Crafting My Digital Echo: A Weekend With Machine Learning

This weekend, I embarked on a fascinating journey into the world of machine learning, specifically, training a Language Learning Model (LLM) to mimic my writing style. As a casual online blog writer, I've always been intrigued by the potential of AI to personalize digital communication. Here's how I spent my weekend delving into the world of AI, armed with nothing but curiosity, a dataset of my conversations, and the vast resources of the internet.

The Quest for Data: Unearthing Conversational Gold

The first step in my adventure was to find a dataset that was both large and personal enough to serve as the foundation for training the LLM. The perfect candidate? A Discord conversation between a friend and I.
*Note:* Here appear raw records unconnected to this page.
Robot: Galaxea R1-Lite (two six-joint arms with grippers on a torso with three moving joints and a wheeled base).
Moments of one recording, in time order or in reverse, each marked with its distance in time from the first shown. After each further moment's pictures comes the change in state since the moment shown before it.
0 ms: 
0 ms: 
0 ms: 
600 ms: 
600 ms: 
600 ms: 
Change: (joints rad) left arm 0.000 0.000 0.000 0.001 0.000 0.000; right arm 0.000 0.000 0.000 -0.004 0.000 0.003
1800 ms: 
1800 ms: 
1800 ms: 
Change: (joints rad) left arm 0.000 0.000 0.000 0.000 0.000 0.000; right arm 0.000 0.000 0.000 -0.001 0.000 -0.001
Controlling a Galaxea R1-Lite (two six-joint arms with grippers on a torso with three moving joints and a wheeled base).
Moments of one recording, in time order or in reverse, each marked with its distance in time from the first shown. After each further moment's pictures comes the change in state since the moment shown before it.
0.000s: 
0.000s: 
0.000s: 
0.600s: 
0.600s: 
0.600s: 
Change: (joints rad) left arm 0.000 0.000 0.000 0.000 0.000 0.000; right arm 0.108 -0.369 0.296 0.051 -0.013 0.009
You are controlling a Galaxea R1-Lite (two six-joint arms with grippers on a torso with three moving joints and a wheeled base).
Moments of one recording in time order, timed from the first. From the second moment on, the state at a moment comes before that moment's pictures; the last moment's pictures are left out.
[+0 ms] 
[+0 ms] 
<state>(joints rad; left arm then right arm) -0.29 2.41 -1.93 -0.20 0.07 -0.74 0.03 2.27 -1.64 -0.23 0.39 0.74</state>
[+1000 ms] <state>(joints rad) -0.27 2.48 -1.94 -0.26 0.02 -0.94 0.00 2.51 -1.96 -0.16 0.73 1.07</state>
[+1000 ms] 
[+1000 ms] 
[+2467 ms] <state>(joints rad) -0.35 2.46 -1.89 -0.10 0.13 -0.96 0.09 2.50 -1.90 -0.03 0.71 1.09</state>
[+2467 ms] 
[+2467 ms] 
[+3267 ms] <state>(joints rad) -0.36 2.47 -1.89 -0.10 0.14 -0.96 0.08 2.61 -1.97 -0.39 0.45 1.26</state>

To extract this goldmine of data, I used a handy tool called DiscordChatExporter, available on GitHub. This tool allowed me to download our entire conversation history, Totally roughly 37k messages that I could use to train my model.

From Raw Data to Refined Training Material

With the dataset in hand, the next challenge was to format the data into a structure that the LLM could learn from.

After doing some research, it seemed that different model bases required data in different formats,

When fine-tuning on llama-7b-chat, the recommend formatting looked like this:

{ "inputs": "<s>[INST] <<SYS>>\n{{ system_prompt }}\n<</SYS>>\n\n{{ user_message }} [/INST] {{ response }} </s>" }

For nous-hermes2, the recommend formatting looked like this:

{ "inputs": "<s>### Instruction:\n{{ user_message }}\n\n### Response:\n{{ response }}</s>" }

This required a bit of coding finesse. I wrote a NodeJS script that read through each message, formatting them into a clean, digestible format depending on the LLM I was testing. This step was crucial for ensuring that the LLM could effectively learn from my conversational style.

The Toolbox: Assembling the AI Workshop

Now, with my data ready, I needed to find the right tools for training the LLM. After some research online, most people seemed to recommend using https://github.com/oobabooga/text-generation-webui. This project seemed like the perfect platform for my experiment, offering a user-friendly interface and the ability to download models directly from Hugging Face.

After getting it downloaded and up and running, I spent the next couple downloading various models, downloading over 100GB of models, testing out their responses to basic questions as a control.

Once we had the models downloaded and working, I started training the models and generating a LoRA (Low-Rank Adaptation of Large Language Models).

The Unexpected Turn: When AI Surprises You

After days of preparation, it was finally time to put my meticulously trained LoRA model to the test. I was eager to see the model perform, to witness my digital echo come to life. However, the reality was not quite what I had anticipated.

The model's responses were unexpected and, in some cases, completely unrelated to the prompts. I was taken aback. Wasn't this the model that I spent hours training, feeding it my conversational data, expecting it to mimic my writing style accurately?

In the face of these unexpected results, I decided it was time to revisit my approach. I needed to dig deeper into the intricacies of Language Learning Models and perhaps seek guidance from the vast AI community online. This setback was not a dead-end but an opportunity to learn and grow. The journey to creating my digital echo was far from over, and I was ready to take on the challenges that lay ahead.

The Reality Check: Computational Power vs. Ambition

After doing research, learning more about what it takes to actually fine tune a model, and gathering more and more training data, I quickly hit a roadblock. Running these models consumed 100% of my 3060 TI GPU resources for a single prompt reply. This was a sobering reminder of the computational demands of training LLMs.

Faced with the limitations of my hardware, I sought an online solution that could handle the heavy lifting. Google Colabs seemed like a good solution, it had an online workspace I could write code in and it offered different levels of GPU’s to help with my hardware problem.

Instead of battling with local models, I turned to Gradient.ai, a service that offered the ability to download base models, and fine tune them with their SDK. By using their platform, I could train and fine-tune the LLM in the cloud, sidestepping the need to run everything on my personal machine.

Reflections on a Weekend Well Spent

This weekend was a deep dive into the practicalities of AI and machine learning. From wrestling with datasets to navigating the complexities of computational resources, the experience was both challenging and exhilarating. I emerged from the weekend with a deeper understanding of AI's potential and limitations, as well as a newfound appreciation for the cloud services that make modern AI accessible to enthusiasts like me. This journey was more than just a technical exercise; it was a step towards creating a digital reflection of myself, a testament to the power of technology to capture and replicate the nuances of human expression.